Innovation reaches beyond the realm of technology. Saskatchewan is the first province in Canada to test a new form of financing called Social Impact Bonds (SIB). A SIB is a new financing model used to address difficult social problems where traditional approaches haven’t been successful. An agreement between a service delivery organization, an investor(s), and a government body encourages significant prevention-focused solutions for our communities and reduces the risk of funding unsuccessful projects.

Clint Repski was the government intermediary for the Sweet Dreams initiative, Saskatchewan’s and Canada’s first test for SIB’s. EGADZ, a Saskatoon-based organization that works with at-risk youth, had approached the Government of Saskatchewan for funding to establish a home for at-risk young mothers. Although traditional grant funding was not available at the time, Repski thought this might be a good opportunity to test the concept of a SIB.

“I talked to EGADZ and really defined the objectives and outcomes of the project. The Social Impact Bond is not a grant. It presents a risk to the organization as you must perform. You need to strive to reach the objectives of the project, as funding is at risk” shares Repski. “Fortunately, EGADZ was confident they could hit the objectives and they wanted a chance to prove their outcomes and ‘sing for their dinner.’”

The objective for the Sweet Dreams project was to keep 22 kids in the care of their mothers. “We know that if mothers and babies stay together for a minimum of six months after the child is born, strong bonds take place and there is less chance of the child ending up in government-funded care. There were also significant advantages for the mother in this project, including furthering their education while staying with their baby,” explains Repski.

The next step was to find investors who were willing to participate in the project. SIB’s are not a donation, they are an investment in specific outcomes. When an investor dedicates the money, they are putting those dollars at risk. The repayment of the investment is based on the success of the project, the higher the success the higher the return on investment. The Government only pays when outcomes are achieved. It’s win-win-win for each of the partners.

In this case, Colleen and Wally Mah dedicated $500,000 to the project. They had been exploring a donation to EGADZ in other forms and found that the SIB was an interesting model to explore. “These are amazing people, who want to better the lives of the people in their community” nods Repski.

To lessen the risk even further, Repski approached Conexus Credit Union to take on the remaining amount of the bond. “They are a community-based credit union with a strong focus on the province. As a financial institution, they were approached to demonstrate the legitimacy of the bond” continues Repski. “They were completely on board and commended the government for reaching out to the private service to help with social issues. It was seen as a bold step forward.”

Once EGADZ started the project, the results were astounding. Over the five years of the bond, 54 children were kept out of care. “There are a lot of success stories coming out. There were the short-term advantages of keeping kids out of foster care and the long-term advantages of education and jobs for the mothers. They knocked it out of the park,” shares Repski.

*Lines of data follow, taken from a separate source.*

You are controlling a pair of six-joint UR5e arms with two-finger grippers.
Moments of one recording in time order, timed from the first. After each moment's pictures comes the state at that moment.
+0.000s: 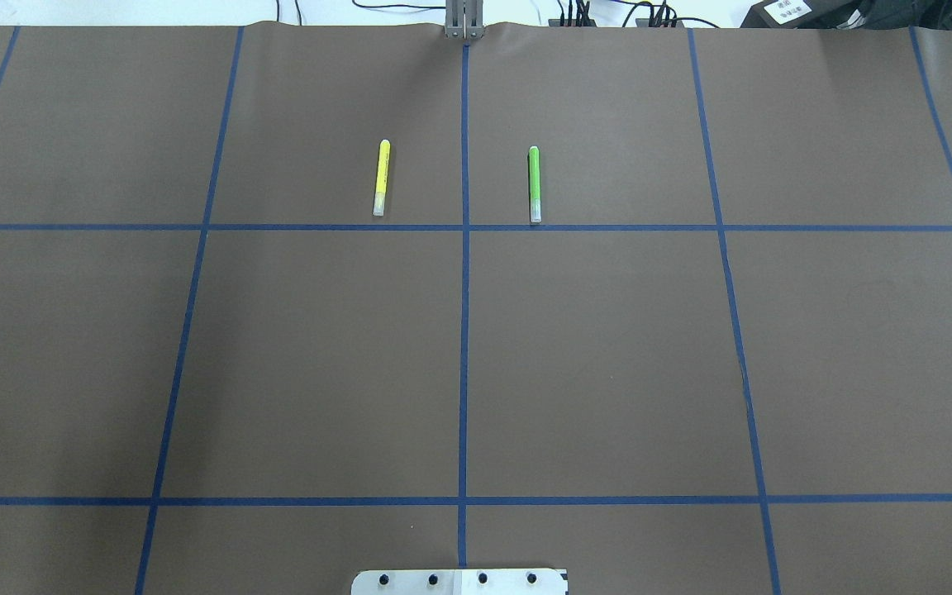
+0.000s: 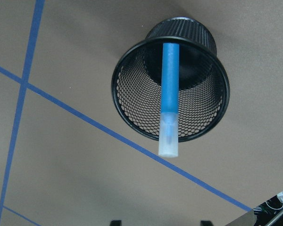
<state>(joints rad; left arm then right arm) -1.54 -1.39 -1.84 -1.64 -2.44 0.07 2.51 -2.02 1.66 -2.51 2.12 -0.39</state>
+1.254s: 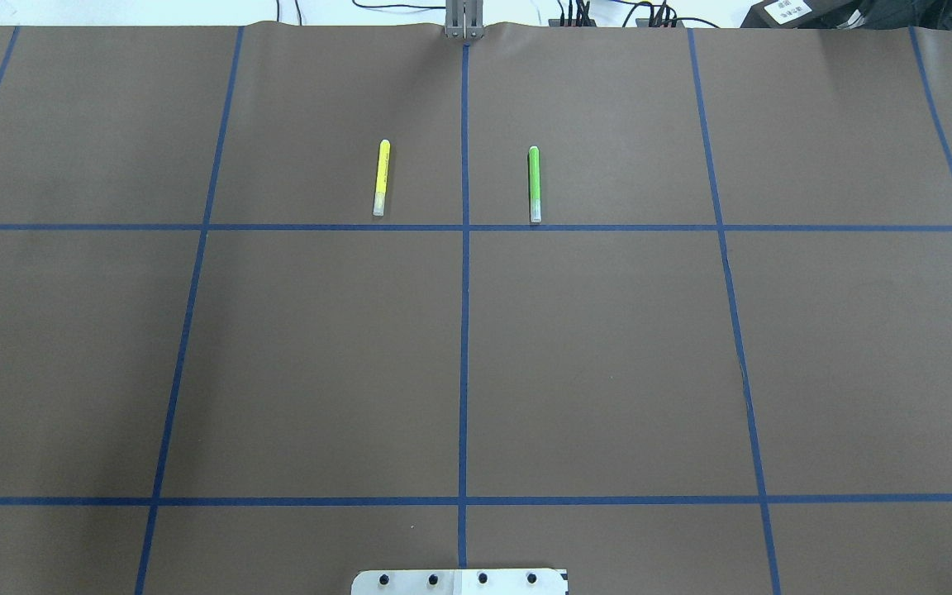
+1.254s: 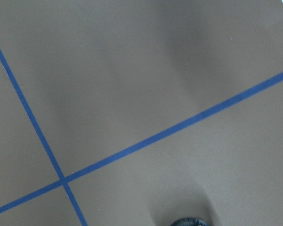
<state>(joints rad) -1.53 -1.39 -1.80 -1.64 -2.43 0.06 2.09 -1.94 1.67 -1.85 2.34 -0.42</state>
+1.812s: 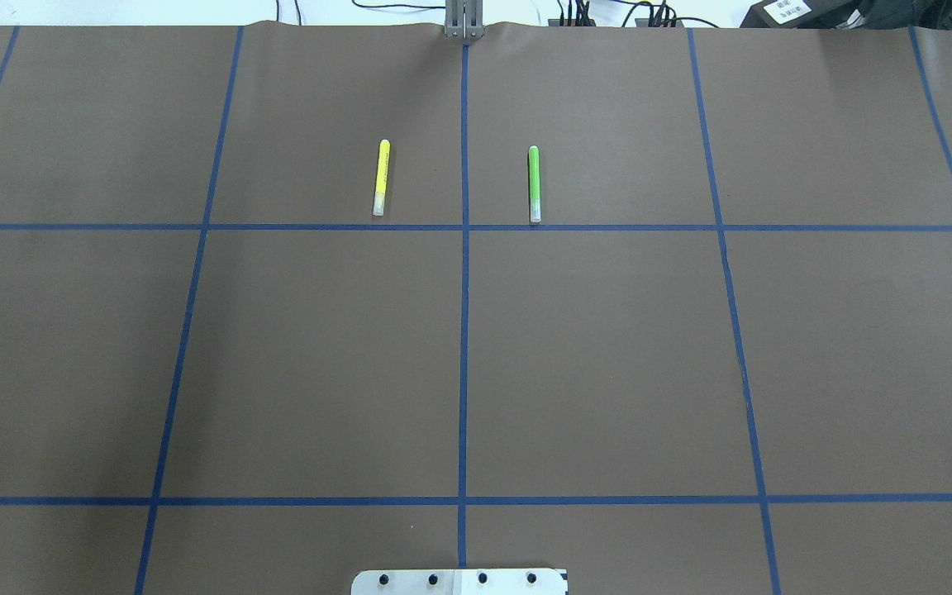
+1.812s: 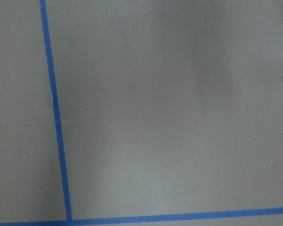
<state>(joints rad) -1.53 -1.39 -1.81 -1.64 -2.43 0.06 1.80 -1.75 1.67 -1.75 2.35 -0.41</state>
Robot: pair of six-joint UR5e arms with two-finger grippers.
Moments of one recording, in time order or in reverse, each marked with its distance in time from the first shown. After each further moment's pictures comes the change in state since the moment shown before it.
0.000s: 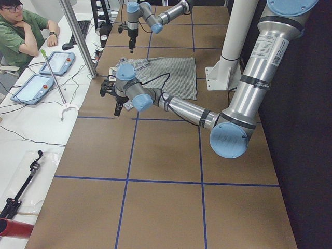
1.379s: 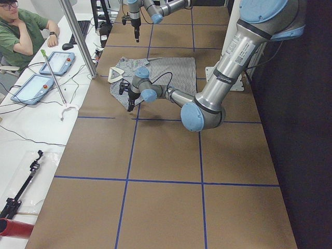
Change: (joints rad) left arm 0.344 -0.262 0.358 -0.049 0.436 -0.282; right arm 0.085 -0.131 0.112 -0.169 0.069 -0.277
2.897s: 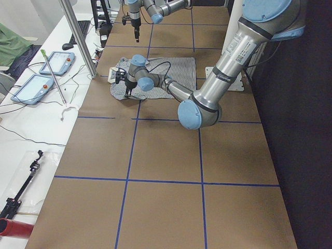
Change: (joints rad) left arm -0.054 -0.057 -0.124 0.145 -0.100 -0.009; right arm 0.000 -0.001 0.000 0.002 0.000 -0.001
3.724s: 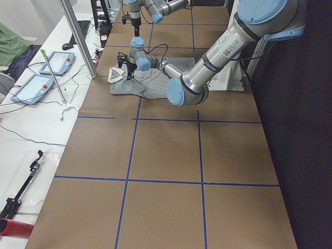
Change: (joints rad) left arm 0.084 -0.287 0.264 -0.017 0.016 -0.251; right arm 0.001 -0.001 0.017 0.005 0.001 0.000
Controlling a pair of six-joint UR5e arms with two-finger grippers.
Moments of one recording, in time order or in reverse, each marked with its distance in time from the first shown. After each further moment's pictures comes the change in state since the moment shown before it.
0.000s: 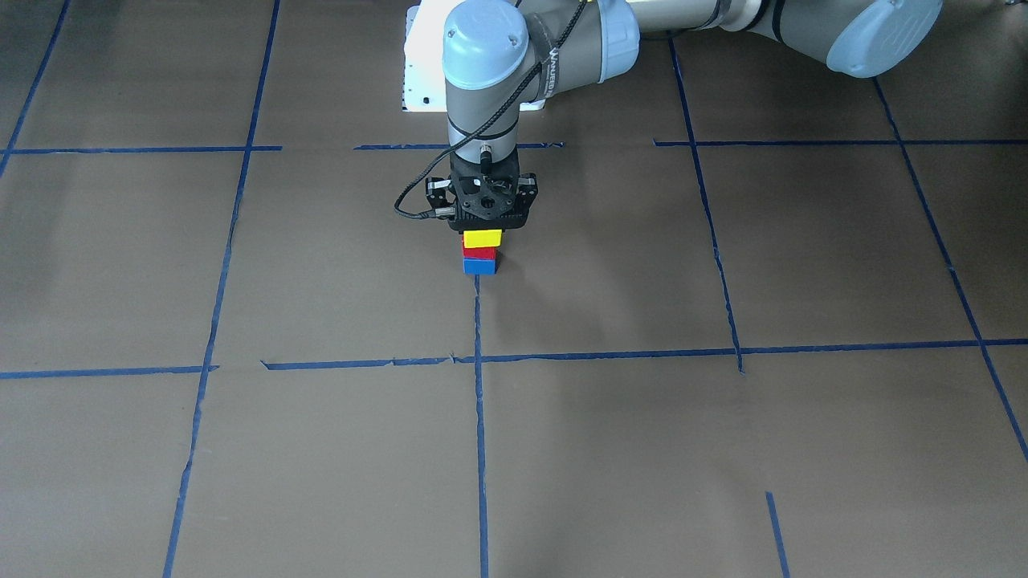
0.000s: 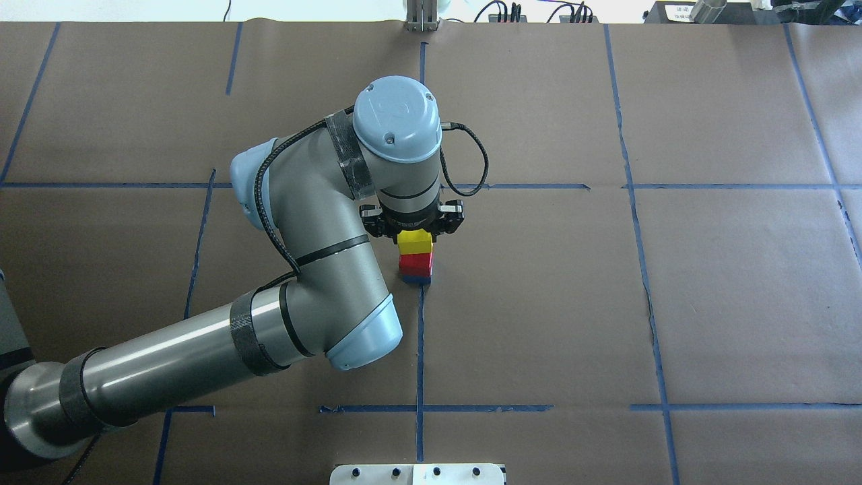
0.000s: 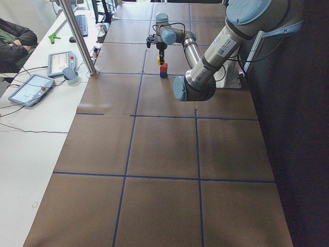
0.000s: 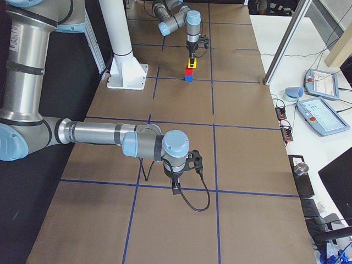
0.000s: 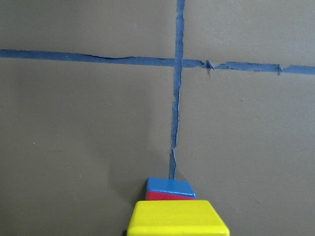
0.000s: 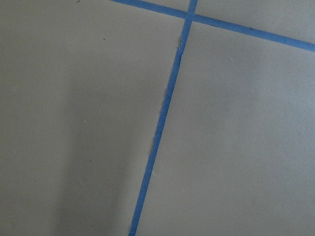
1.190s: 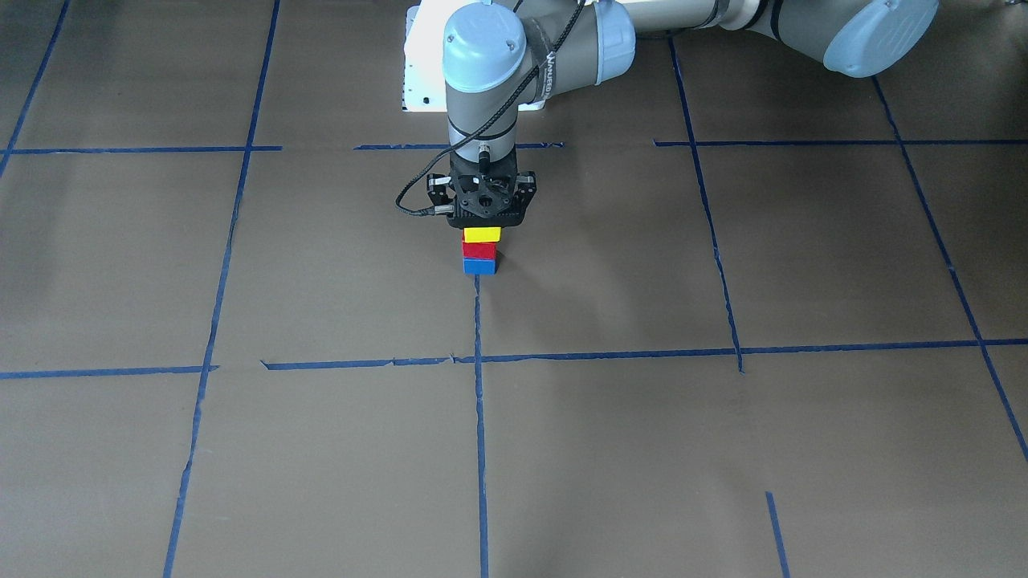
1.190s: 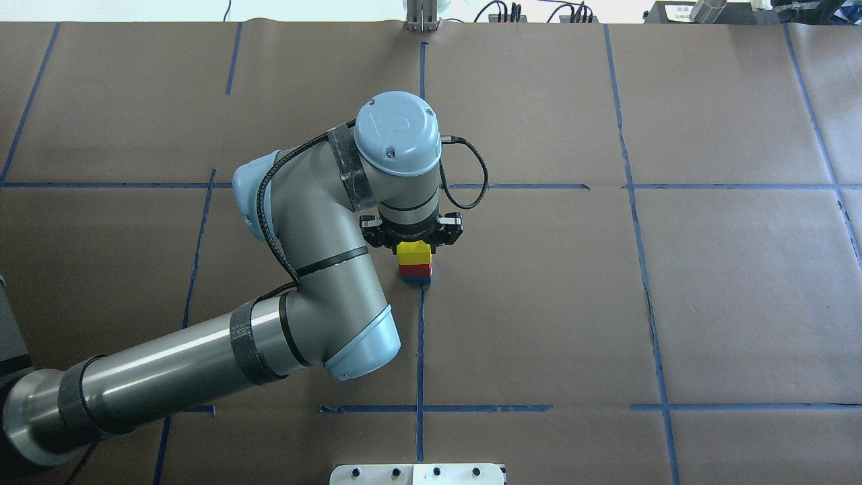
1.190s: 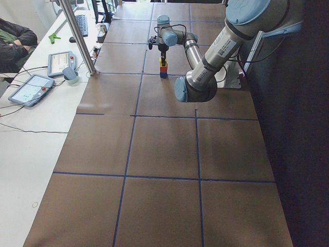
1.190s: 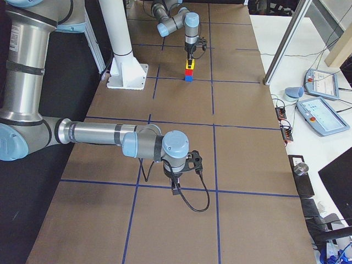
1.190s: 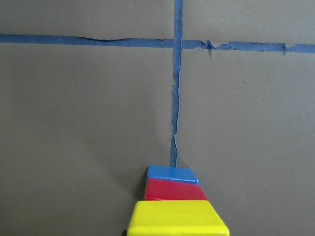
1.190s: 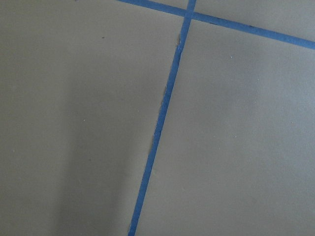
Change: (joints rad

The social impact bond model is now being tested in the Mother Theresa Middle School in Regina with the goal of getting at-risk kids to graduate on time.

“This was not business as usual. Getting this through the existing processes was challenging but people were committed to making it happen,” smiles Repski. “We were able to do this in Saskatchewan because we know the players and can get them to the table, which is more difficult in other larger provinces. With the help of dedicated and creative people, we were able to get this through and made something significant happen.”